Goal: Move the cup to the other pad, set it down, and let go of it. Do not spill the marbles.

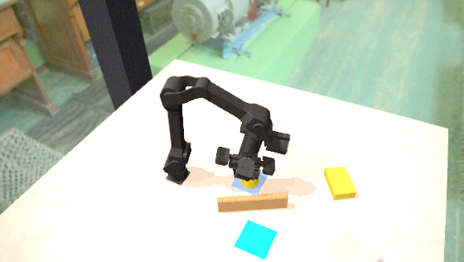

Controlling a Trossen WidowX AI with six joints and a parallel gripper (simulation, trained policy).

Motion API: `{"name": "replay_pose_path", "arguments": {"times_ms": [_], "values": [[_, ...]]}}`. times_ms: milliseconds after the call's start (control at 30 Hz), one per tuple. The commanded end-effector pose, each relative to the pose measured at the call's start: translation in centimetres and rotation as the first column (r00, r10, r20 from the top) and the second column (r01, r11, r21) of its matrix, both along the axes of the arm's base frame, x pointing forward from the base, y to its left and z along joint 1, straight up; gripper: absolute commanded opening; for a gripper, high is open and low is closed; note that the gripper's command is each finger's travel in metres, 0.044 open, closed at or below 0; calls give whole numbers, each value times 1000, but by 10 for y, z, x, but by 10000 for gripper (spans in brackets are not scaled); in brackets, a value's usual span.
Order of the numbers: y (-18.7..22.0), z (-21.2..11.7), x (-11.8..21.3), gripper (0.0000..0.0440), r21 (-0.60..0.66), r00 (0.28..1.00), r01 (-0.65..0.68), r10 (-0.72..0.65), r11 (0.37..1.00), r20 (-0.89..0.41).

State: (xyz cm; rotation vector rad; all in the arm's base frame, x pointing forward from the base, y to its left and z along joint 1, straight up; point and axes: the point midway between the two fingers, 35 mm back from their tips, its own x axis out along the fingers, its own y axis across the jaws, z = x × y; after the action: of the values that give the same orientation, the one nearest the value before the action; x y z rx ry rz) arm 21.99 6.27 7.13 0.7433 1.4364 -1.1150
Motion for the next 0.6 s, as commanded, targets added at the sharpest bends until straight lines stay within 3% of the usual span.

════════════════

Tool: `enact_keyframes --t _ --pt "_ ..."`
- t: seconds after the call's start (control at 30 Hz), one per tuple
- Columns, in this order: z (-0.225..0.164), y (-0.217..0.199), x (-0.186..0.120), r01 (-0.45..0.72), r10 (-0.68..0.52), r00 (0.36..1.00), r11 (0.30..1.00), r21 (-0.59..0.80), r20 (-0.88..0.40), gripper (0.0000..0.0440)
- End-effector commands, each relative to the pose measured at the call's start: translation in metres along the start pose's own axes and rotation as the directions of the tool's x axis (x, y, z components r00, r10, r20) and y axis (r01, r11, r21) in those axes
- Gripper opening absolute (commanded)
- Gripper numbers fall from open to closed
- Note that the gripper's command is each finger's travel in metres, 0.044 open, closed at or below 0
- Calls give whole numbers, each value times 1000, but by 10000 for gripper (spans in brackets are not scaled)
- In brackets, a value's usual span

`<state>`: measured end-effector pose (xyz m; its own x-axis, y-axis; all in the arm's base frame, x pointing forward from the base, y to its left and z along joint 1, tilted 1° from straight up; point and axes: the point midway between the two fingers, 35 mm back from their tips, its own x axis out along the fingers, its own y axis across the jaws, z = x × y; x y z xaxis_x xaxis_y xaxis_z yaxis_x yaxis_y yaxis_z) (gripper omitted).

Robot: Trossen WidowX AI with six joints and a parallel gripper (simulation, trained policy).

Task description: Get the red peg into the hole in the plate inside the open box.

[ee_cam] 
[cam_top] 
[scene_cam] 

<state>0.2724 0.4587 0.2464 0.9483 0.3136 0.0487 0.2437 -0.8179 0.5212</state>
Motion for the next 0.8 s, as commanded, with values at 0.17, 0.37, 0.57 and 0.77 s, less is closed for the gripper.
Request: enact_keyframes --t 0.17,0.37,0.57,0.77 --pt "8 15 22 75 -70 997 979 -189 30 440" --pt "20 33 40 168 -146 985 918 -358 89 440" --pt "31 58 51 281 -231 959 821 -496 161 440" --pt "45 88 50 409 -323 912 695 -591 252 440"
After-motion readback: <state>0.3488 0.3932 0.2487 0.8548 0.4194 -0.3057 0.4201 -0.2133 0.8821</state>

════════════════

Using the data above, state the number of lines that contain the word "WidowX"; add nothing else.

2